__Aim of the task__
From top to bottom, print the listing word for word and skip any pictures it contains.
#### Recorded information ####
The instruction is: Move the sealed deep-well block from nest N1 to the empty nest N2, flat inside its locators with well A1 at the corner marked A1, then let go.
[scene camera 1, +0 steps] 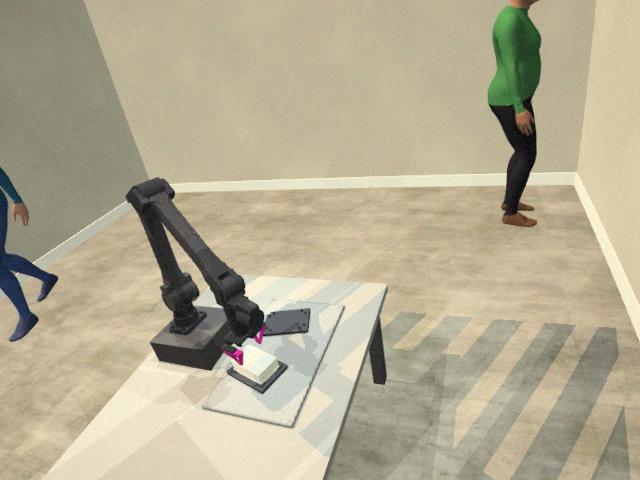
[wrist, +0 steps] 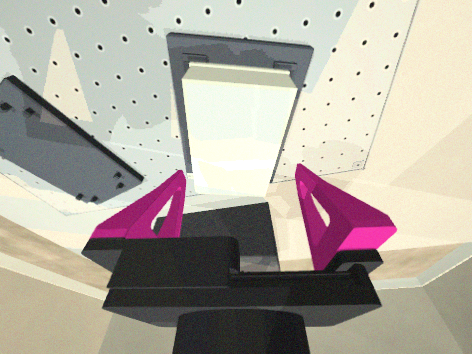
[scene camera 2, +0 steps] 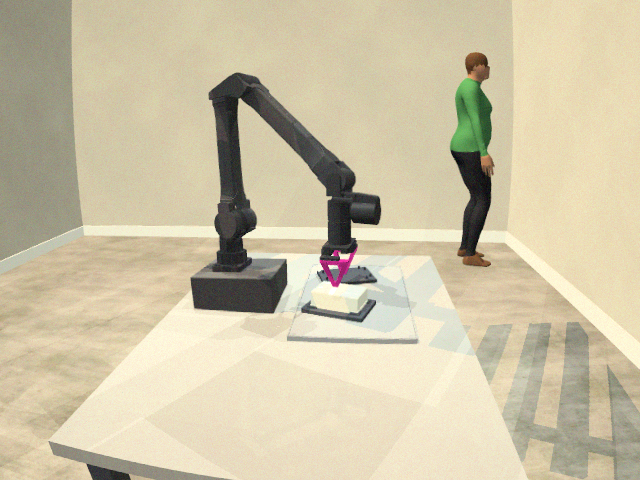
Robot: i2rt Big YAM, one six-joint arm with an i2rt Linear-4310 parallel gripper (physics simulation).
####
__Solved exercise__
The instruction is: Move the sealed deep-well block from nest N1 to the empty nest N2, flat inside its locators with well A1 at the corner marked A1, then let go.
[scene camera 1, +0 steps] 
[wrist, +0 steps] 
[scene camera 2, +0 steps] 
Robot: i2rt Big YAM, one six-joint arm with an i2rt Linear-4310 parallel gripper (physics simulation).

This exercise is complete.